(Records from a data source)

• • • •

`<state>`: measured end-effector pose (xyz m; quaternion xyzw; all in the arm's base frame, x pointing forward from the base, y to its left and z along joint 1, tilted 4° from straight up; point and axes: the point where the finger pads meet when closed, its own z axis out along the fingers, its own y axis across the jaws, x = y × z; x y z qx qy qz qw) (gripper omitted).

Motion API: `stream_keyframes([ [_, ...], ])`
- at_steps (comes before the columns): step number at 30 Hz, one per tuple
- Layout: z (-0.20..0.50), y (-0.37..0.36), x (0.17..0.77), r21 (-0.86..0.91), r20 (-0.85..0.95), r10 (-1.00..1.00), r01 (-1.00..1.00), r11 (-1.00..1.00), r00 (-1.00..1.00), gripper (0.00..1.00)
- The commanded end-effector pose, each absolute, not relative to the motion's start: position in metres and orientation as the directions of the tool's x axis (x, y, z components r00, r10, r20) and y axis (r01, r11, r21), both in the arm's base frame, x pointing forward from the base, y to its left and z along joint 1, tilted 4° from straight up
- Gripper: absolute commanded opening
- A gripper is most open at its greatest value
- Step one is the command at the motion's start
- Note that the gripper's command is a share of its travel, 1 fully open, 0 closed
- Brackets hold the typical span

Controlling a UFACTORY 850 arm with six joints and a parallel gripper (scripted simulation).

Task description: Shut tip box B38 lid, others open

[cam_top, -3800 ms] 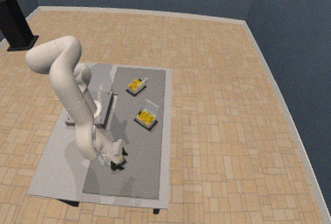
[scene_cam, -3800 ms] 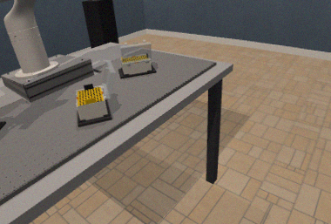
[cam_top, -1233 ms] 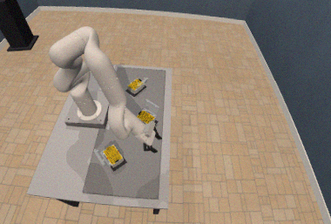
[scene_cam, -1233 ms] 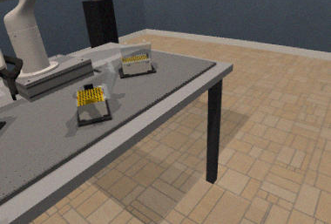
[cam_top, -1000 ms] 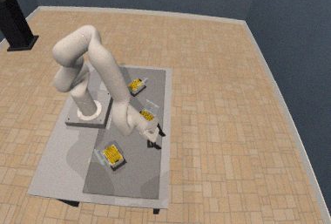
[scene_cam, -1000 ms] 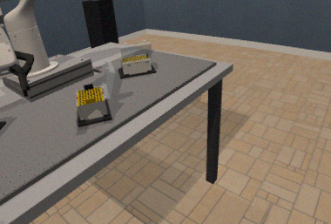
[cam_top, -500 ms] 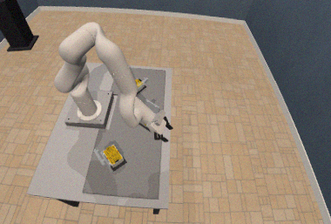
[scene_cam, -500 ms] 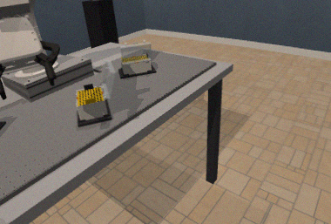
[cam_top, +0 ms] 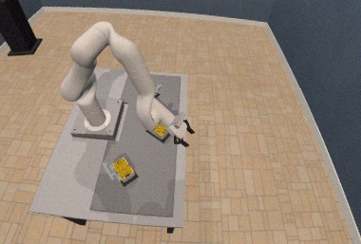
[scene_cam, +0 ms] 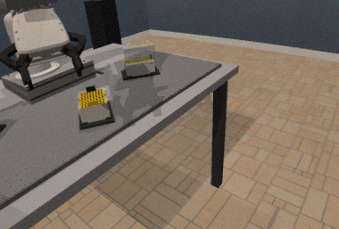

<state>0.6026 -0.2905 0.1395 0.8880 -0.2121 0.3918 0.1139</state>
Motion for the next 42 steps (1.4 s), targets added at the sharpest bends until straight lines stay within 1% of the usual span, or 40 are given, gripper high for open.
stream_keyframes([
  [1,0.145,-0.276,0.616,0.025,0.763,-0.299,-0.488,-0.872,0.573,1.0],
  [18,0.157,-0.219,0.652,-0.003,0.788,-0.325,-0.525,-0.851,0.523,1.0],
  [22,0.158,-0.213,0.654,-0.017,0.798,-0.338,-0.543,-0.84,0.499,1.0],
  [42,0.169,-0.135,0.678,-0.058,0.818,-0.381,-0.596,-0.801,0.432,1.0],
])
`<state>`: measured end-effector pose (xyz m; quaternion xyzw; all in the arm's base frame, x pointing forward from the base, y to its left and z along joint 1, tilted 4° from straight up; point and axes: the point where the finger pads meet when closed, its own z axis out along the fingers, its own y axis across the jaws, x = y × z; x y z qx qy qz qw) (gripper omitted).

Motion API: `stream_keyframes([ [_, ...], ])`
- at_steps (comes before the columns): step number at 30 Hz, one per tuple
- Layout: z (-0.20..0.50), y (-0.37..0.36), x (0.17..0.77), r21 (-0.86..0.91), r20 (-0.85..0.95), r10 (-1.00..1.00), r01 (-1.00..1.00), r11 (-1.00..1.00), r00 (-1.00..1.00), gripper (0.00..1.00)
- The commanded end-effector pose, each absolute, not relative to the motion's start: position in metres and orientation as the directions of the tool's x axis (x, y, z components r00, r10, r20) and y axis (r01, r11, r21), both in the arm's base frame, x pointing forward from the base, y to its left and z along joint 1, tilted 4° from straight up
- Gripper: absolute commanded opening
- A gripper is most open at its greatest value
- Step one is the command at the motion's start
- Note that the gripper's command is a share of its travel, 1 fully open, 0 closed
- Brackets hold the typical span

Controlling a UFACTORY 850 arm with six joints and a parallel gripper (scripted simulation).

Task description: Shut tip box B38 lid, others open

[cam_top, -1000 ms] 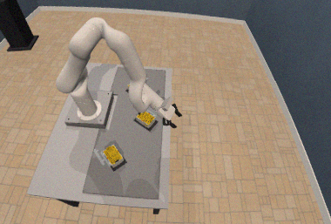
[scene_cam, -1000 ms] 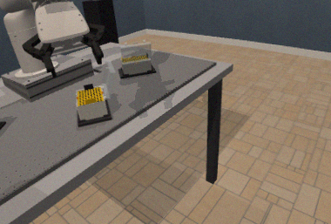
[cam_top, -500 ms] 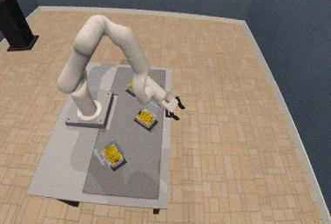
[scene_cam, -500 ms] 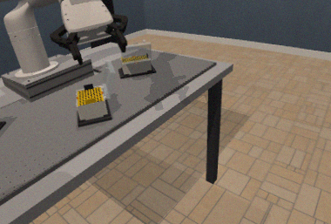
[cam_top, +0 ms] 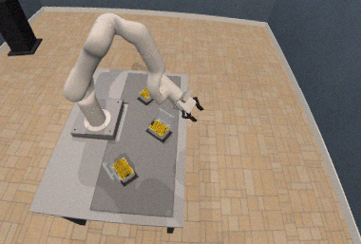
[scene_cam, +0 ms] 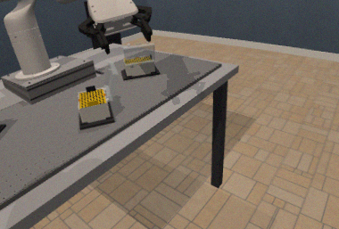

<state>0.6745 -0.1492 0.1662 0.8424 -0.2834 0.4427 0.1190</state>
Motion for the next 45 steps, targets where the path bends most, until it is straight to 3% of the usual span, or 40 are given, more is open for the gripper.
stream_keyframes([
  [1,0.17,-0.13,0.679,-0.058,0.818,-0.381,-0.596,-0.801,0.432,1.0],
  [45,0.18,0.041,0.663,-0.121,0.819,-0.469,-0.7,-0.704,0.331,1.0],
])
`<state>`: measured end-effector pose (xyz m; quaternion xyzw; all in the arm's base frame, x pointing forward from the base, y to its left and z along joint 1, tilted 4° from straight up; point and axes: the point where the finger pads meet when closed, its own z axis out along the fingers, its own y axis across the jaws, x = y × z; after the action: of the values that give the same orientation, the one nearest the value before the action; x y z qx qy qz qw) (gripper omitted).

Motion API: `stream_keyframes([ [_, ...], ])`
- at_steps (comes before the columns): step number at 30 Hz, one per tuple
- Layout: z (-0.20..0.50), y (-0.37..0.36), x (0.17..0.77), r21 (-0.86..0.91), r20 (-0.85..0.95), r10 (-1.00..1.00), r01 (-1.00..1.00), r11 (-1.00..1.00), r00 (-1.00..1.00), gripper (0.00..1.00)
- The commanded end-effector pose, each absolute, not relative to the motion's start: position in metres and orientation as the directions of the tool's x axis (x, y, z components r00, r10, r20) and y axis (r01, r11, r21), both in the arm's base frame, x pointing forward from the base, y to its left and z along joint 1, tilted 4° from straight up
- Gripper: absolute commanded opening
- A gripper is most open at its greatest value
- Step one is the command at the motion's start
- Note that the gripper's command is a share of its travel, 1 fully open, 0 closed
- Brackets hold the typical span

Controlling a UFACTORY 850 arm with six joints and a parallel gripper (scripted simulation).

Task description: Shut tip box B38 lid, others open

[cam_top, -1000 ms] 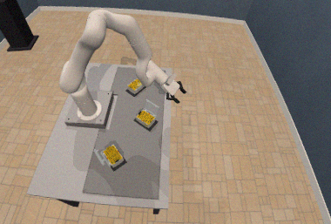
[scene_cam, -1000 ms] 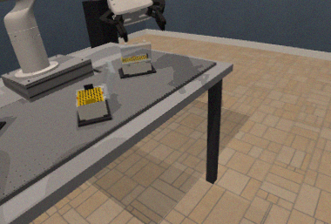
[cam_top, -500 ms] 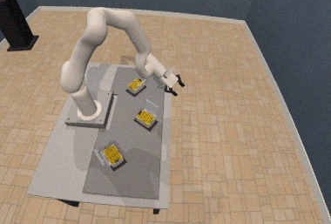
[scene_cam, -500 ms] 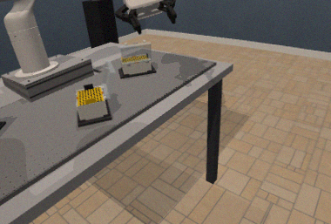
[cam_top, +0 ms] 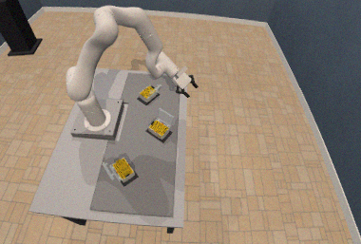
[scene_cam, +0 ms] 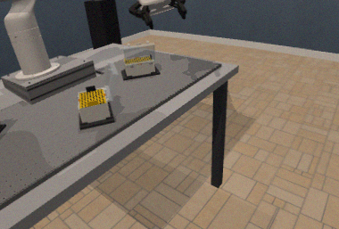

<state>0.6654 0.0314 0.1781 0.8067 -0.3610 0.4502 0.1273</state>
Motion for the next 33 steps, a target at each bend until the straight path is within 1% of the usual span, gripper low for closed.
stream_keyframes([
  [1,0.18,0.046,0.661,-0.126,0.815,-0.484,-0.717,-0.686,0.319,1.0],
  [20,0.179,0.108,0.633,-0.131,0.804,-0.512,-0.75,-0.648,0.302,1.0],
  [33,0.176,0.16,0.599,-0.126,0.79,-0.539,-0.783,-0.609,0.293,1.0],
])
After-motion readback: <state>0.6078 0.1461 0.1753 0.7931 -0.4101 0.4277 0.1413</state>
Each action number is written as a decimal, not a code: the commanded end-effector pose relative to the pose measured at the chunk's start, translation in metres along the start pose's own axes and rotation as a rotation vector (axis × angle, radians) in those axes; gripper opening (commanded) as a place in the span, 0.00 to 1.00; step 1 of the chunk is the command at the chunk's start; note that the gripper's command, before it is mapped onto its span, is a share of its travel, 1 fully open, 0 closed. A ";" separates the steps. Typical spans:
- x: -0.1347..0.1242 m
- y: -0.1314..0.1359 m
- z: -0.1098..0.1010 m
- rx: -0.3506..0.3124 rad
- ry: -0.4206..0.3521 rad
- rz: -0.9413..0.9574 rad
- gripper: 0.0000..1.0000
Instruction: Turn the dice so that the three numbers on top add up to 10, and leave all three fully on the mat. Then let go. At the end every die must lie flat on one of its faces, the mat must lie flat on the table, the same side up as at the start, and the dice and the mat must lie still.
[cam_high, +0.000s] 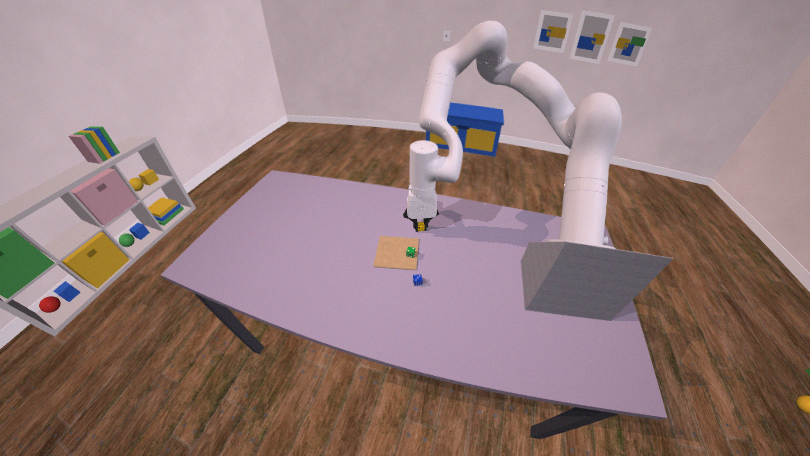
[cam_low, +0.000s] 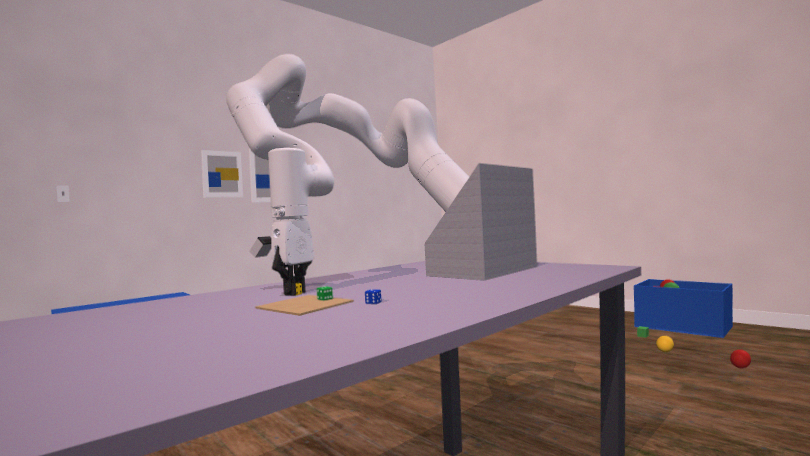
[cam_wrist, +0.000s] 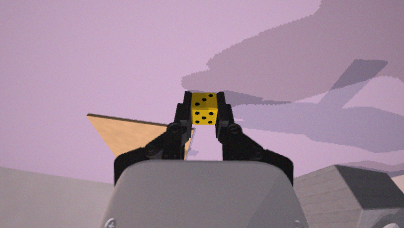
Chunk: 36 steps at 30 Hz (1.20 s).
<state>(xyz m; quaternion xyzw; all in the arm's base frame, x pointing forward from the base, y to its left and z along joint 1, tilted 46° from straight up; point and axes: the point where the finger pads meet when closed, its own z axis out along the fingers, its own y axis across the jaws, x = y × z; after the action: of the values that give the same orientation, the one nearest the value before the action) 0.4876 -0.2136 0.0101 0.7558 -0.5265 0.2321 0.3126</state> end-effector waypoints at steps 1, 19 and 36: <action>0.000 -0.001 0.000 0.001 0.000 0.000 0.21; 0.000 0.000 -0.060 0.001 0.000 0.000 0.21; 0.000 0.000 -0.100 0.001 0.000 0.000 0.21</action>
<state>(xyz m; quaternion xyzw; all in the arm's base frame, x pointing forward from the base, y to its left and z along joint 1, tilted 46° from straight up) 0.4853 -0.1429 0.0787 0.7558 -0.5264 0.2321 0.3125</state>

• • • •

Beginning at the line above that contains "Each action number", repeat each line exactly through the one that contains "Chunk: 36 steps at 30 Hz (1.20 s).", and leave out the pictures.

Each action number is written as a decimal, not a code: the commanded end-effector pose relative to the pose measured at the chunk's start, translation in metres along the start pose's own axes and rotation as a rotation vector (axis × angle, radians) in those axes; gripper opening (commanded) as a place in the span, 0.00 to 1.00; step 1 of the chunk is the command at the chunk's start; note that the gripper's command, before it is mapped onto its span, is a share of its travel, 1 fully open, 0 closed. A ";" separates the steps. Typical spans:
- x: -0.1347..0.1242 m
- y: -0.1314..0.1359 m
- z: -0.1098..0.1010 m
- rx: -0.3506..0.3124 rad
- ry: -0.4206..0.3521 rad
- rz: -0.9413..0.9574 rad
- gripper: 0.0000..1.0000
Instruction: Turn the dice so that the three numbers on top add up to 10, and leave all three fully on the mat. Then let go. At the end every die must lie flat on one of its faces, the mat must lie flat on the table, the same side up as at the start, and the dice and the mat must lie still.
[cam_high, +0.000s] 
[cam_low, +0.000s] 
[cam_wrist, +0.000s] 
Chunk: 36 steps at 30 Hz (1.20 s).

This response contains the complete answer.